Task to carry out: Copy the data exactly, keeping every line intact.

(Data entries)
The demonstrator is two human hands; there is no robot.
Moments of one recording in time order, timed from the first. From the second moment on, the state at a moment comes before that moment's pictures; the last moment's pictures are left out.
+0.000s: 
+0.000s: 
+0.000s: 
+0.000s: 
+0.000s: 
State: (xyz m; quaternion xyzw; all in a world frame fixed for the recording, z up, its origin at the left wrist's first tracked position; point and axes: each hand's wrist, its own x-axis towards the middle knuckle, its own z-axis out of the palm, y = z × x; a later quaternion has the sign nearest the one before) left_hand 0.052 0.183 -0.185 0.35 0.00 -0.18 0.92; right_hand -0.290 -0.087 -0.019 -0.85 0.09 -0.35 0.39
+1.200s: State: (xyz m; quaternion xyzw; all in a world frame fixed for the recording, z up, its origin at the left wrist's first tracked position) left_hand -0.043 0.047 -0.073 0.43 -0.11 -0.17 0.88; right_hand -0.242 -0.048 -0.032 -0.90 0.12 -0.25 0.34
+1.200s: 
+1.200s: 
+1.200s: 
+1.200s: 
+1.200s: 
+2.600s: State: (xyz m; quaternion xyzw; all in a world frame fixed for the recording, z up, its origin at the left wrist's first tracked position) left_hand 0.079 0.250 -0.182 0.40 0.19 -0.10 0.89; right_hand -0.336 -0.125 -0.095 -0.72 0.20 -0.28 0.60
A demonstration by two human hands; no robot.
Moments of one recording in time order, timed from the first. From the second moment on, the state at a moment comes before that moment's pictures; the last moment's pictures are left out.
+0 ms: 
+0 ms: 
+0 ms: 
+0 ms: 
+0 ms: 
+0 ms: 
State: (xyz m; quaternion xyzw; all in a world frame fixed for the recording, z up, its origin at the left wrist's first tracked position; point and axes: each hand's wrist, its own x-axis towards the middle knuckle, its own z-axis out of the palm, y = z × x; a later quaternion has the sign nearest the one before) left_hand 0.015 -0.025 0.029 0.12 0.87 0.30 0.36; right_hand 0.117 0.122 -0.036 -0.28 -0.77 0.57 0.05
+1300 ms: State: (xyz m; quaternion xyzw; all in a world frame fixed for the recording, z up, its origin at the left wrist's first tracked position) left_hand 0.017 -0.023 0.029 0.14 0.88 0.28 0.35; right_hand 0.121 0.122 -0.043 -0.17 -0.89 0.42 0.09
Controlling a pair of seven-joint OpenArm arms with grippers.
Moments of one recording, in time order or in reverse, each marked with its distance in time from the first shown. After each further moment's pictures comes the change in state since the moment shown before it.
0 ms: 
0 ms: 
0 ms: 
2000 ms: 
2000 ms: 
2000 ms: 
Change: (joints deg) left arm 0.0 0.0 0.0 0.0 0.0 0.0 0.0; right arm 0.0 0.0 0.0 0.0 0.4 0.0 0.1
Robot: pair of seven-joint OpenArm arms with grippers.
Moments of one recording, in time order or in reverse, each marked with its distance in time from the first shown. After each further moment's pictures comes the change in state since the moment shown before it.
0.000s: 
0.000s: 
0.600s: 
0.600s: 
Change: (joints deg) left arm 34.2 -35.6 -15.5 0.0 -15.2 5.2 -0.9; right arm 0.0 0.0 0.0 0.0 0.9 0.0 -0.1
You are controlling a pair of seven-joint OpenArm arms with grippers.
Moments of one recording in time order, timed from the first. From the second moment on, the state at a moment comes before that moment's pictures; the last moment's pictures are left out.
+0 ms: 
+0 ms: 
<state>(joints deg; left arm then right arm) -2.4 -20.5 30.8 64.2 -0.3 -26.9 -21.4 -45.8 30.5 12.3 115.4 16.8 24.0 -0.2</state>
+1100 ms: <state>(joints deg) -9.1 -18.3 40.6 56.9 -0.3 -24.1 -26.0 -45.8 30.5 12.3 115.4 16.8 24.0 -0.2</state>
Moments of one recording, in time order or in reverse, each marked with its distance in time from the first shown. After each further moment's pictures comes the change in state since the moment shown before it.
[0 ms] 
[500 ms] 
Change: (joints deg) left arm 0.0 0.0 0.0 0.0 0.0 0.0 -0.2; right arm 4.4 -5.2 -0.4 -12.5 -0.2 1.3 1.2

Written answer:
The demonstrator is two human hands; there is no robot.
Moments of one recording in time order, timed from the first. From the second moment on, the state at a moment comes before that moment's pictures; the last moment's pictures are left out.
+0.000s: 
+0.000s: 
+0.000s: 
+0.000s: 
+0.000s: 
State: (xyz m; quaternion xyzw; all in a world frame fixed for the recording, z up, its origin at the left wrist's first tracked position; point and axes: each hand's wrist, its own x-axis towards the middle knuckle, its own z-axis out of the palm, y = z × x; a later quaternion has the sign nearest the one before) left_hand 0.052 0.183 -0.185 0.35 0.00 -0.18 0.92; right_hand -0.290 -0.087 -0.019 -0.85 0.09 -0.35 0.39
+1.200s: State: (xyz m; quaternion xyzw; all in a world frame fixed for the recording, z up, its origin at the left wrist's first tracked position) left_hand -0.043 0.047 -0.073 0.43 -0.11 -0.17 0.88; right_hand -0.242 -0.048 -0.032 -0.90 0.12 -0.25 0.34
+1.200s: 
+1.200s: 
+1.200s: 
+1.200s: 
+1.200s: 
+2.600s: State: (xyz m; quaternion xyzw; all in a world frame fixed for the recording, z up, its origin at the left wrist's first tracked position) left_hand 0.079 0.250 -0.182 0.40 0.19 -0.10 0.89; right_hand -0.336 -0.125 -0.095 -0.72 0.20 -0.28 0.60
A demonstration by two human hands; no robot.
Moments of one recording in time order, timed from the first. From the second moment on, the state at a moment comes before that moment's pictures; the last moment's pictures are left out.
+0 ms: 
+0 ms: 
+0 ms: 
+0 ms: 
+0 ms: 
+0 ms: 
State: (xyz m; quaternion xyzw; all in a world frame fixed for the recording, z up, its origin at the left wrist's first tracked position; point and axes: each hand's wrist, its own x-axis towards the middle knuckle, its own z-axis out of the palm, y = z × x; a later quaternion has the sign nearest the one before) left_hand 0.015 -0.025 0.029 0.12 0.87 0.30 0.36; right_hand 0.117 0.122 -0.036 -0.28 -0.77 0.57 0.05
+1300 ms: State: (xyz m; quaternion xyzw; all in a world frame fixed for the recording, z up, its origin at the left wrist's first tracked position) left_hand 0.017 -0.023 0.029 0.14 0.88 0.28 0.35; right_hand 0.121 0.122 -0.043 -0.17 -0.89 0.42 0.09
Controlling a pair of seven-joint OpenArm arms with grippers.
Moments of one recording, in time order or in reverse, each marked with its distance in time from the first shown. After each further moment's pictures comes the change in state since the moment shown before it.
0 ms: 
0 ms: 
0 ms: 
2000 ms: 
2000 ms: 
2000 ms: 
Change: (joints deg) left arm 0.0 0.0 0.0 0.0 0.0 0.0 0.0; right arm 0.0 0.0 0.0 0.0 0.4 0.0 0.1
Robot: pair of seven-joint OpenArm arms with grippers.
Moments of one recording, in time order or in reverse, each marked with its distance in time from the first shown. After each further moment's pictures comes the change in state since the moment shown before it.
0.000s: 
0.000s: 
0.600s: 
0.600s: 
Change: (joints deg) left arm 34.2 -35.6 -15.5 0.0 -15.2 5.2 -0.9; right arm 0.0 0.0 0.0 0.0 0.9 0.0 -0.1
You are controlling a pair of seven-joint OpenArm arms with grippers.
Moments of one recording in time order, timed from the first. From the second moment on, the state at a moment comes before that moment's pictures; the last moment's pictures are left out.
+0 ms: 
+0 ms: 
<state>(joints deg; left arm then right arm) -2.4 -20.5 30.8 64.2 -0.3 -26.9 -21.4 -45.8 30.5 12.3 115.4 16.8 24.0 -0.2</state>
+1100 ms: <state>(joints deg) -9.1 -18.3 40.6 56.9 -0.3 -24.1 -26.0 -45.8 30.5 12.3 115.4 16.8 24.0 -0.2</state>
Moments of one recording, in time order or in reverse, each marked with its distance in time from the first shown. After each further moment's pictures comes the change in state since the moment shown before it.
[0 ms] 
[500 ms] 
Change: (joints deg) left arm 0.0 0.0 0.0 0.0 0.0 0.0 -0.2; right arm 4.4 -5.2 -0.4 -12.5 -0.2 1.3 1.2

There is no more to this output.